Custodian banks that are not clearing members can still take part in the CCP system to facilitate margining and securities settlement, ensuring foreign investors’ assets remain safeguarded.
The deadline for implementing the CCP mechanism is December 31, 2027. However, according to the rollout schedule published by the SSC on July 18, 2025, the CCP mechanism for the cash market is expected to be launched earlier, starting in Q1/2027.
Strengthening efforts to attract foreign investors
Decree 245 also adds provisions on documentation for identifying foreign professional investors, aligning with foreign-issued documents and making it easier for foreign investors to participate in private placements and securities issuances.
The period for securities to start trading after a stock exchange approves their listing has been cut to 30 days from 90.
These changes are expected to cut the time to list and trade securities by three to six months compared with current practice, better protecting investors’ interests by allowing earlier market access and increasing the appeal of initial public offerings (IPOs) to both domestic and foreign investors.
Protecting foreign shareholders’ trading rights
Decree 245 removes a provision of Decree 155 that allowed a public company’s shareholders’ meeting or charter to set a maximum foreign ownership ratio below legal or international limits. Public companies that had previously declared such a cap may either maintain it or gradually raise it toward the legal maximum.
Public companies must notify their maximum foreign ownership ratio within 12 months of Decree 245 taking effect. Currently, many have yet to complete the process, so the market does not fully reflect foreign ownership limits.
The amendments aim to better protect foreign shareholders’ rights to buy and sell shares in both the primary and secondary markets, comply with the maximum market access allowed under investment law, and reduce risks for foreign investors in company-specific situations.
Simplifying procedures for issuing trading codes to foreign investors
Under Decree 245, VSDC can now issue ESTC (electronic securities trading code) confirmations to custodian members, who notify foreign investors within one business day of receiving the declaration, without submitting paper documents for an official trading code as previously required.
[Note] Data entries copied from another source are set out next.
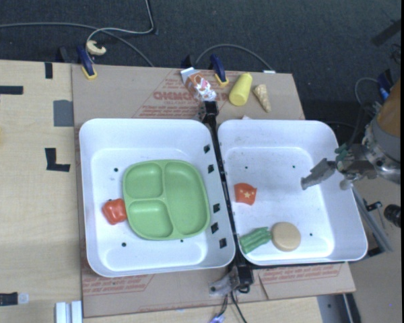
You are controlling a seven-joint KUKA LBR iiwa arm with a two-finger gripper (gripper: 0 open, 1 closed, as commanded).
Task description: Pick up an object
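Here the gripper hangs over the right side of the right bin, and whether its fingers are spread or pressed together I cannot tell. In that bin lie a red-orange piece near the left wall, and a green item touching a tan round thing at the front. The left bin holds a green divided plate with a red object just beside it.

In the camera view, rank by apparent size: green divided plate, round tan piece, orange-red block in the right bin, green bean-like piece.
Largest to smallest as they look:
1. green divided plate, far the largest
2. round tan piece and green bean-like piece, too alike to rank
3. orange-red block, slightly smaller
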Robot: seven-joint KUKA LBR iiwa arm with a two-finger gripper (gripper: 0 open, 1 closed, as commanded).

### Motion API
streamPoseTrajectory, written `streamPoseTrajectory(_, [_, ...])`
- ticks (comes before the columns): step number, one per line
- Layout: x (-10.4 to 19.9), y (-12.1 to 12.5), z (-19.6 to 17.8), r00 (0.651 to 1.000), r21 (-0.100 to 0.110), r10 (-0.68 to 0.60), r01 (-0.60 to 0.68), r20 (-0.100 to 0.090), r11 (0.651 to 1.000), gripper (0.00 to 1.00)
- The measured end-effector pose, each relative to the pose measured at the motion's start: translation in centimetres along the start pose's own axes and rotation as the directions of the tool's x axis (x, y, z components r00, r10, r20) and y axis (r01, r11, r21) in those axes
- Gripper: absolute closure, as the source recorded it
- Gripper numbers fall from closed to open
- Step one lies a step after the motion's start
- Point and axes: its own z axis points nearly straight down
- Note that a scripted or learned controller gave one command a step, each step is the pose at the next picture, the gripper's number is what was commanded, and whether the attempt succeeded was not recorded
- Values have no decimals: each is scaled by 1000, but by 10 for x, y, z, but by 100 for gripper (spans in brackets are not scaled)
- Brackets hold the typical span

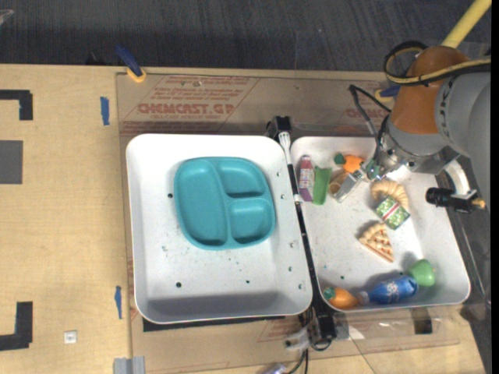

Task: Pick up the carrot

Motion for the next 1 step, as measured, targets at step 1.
streamPoseTrajectory(1, [1,2,-10,1000,-3,-4,4,3,1000,100])
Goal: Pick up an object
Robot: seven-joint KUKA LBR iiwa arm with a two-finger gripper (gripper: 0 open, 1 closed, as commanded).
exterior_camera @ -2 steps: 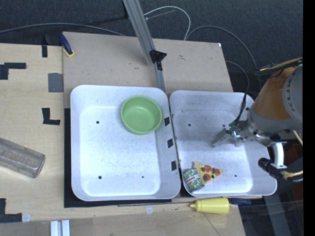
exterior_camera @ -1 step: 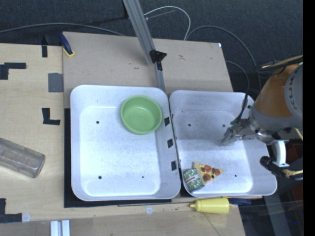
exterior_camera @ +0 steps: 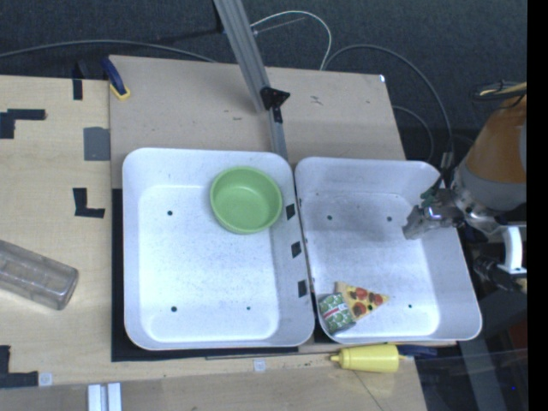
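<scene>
Landmark: right bin [exterior_camera: 377,187]. Left bin [exterior_camera: 141,229] butts against its left wall. Arm [exterior_camera: 501,157] comes in over the right bin's right rim. Clear plastic tube [exterior_camera: 34,274] lies on the bench far left of it, past the left bin. Green bowl [exterior_camera: 247,199] sits in the left bin, just left of the shared wall. Yellow bottle [exterior_camera: 371,358] lies on the bench just below the right bin's front rim. Pizza slice toy [exterior_camera: 363,299] and green packet [exterior_camera: 336,312] lie touching in its front-left corner. Gripper [exterior_camera: 419,223] sits at the right bin's right side, above the floor, well apart from both; whether the claw is open, and whether it grips anything, cannot tell.
</scene>
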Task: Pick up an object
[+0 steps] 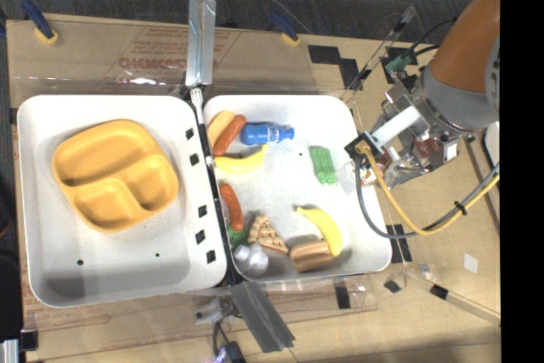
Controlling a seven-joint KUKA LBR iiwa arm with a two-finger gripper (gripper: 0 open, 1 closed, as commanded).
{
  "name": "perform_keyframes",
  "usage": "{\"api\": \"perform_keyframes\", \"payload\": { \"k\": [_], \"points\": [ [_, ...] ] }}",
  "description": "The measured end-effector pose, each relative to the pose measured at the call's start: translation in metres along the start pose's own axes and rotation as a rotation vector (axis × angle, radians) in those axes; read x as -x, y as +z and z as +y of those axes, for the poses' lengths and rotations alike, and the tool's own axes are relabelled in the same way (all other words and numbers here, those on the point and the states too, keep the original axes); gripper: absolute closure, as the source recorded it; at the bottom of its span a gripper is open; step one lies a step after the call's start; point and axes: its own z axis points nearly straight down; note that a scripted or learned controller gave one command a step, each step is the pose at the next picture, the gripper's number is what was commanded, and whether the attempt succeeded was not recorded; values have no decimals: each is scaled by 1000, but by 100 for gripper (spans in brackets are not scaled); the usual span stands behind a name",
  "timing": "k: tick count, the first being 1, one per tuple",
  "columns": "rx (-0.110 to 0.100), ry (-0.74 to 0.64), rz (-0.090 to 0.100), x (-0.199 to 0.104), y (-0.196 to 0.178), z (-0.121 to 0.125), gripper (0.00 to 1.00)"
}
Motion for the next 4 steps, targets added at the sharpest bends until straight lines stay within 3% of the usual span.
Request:
{"api": "perform_keyframes", "payload": {
  "k": [1,2,3,4],
  "points": [
    [-1,-83,-2,37,-34,59,100],
    [-9,-161,-9,41,92,55,100],
    [-1,-159,1,18,241,3,100],
    [-5,-122,-1,-54,199,-3,100]
  ]
}}
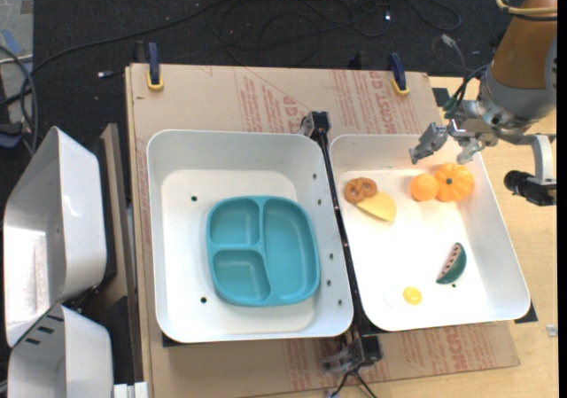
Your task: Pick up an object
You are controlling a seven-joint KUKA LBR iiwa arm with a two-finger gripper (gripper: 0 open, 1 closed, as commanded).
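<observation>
Camera view. My gripper [447,146] hangs over the far edge of the right bin [496,250], reached in from the right, with its two fingers [427,144] spread apart and nothing between them; it is released. All places below are given relative to the pumpkin [455,181], a small orange toy lying in the far part of the right bin. My gripper sits just above and beyond the pumpkin, apart from it. An orange [424,187] lies touching the pumpkin on its left side. Further left of the pumpkin lies a pretzel [360,190], and a yellow wedge [380,207] rests just beside the pretzel, nearer the camera than the pumpkin. A watermelon slice [451,264] lies well on the near side of the pumpkin, close to the bin's right wall. A small yellow piece [412,296] lies further toward the near rim, left of the slice. The left bin [177,166] stands well to the left of the pumpkin and holds a teal divided plate [262,251]. Both bins rest on a cardboard sheet [257,90].
</observation>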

Under the new rules, foreign investors can trade immediately after receiving the ESTC, in line with international practice.
Allowing foreign fund management firms to receive two trading codes
The amended decree permits these fund managers investing in Vietnam’s stock market to obtain one trading code for the company’s own transactions and another for managing client trades, similar to foreign securities firms investing in Vietnam.
This setup optimizes internal management and monitoring by separating different types of activities (proprietary trading and client trade management) and lays the groundwork for implementing an omnibus trading account (OTA) model in line with international practice.
Enhancing information transparency
Decree 245 introduces several provisions aligned with international practice, such as requiring publicly offered corporate bonds to have a credit rating, while allowing companies to use ratings from reputable international agencies like Moody’s, Standard & Poor’s, and Fitch Ratings.
It also expands the entities eligible to underwrite publicly offered corporate bonds, including not only credit institutions and foreign bank branches, but also foreign financial institutions and international financial organizations.
The decree adds provisions on the responsibility of public companies to pay dividends, revises certain corporate governance rules to limit conflicts of interest, and sets requirements for reporting and disclosure on the use of funds raised from offerings or issuances when the capital is not used for the intended project.
It also amends rules regarding investors’ rights when securities accounts are frozen or trading is prohibited.
These measures aim to enhance transparency in securities and stock market activities and better protect investors’ legal rights and interests.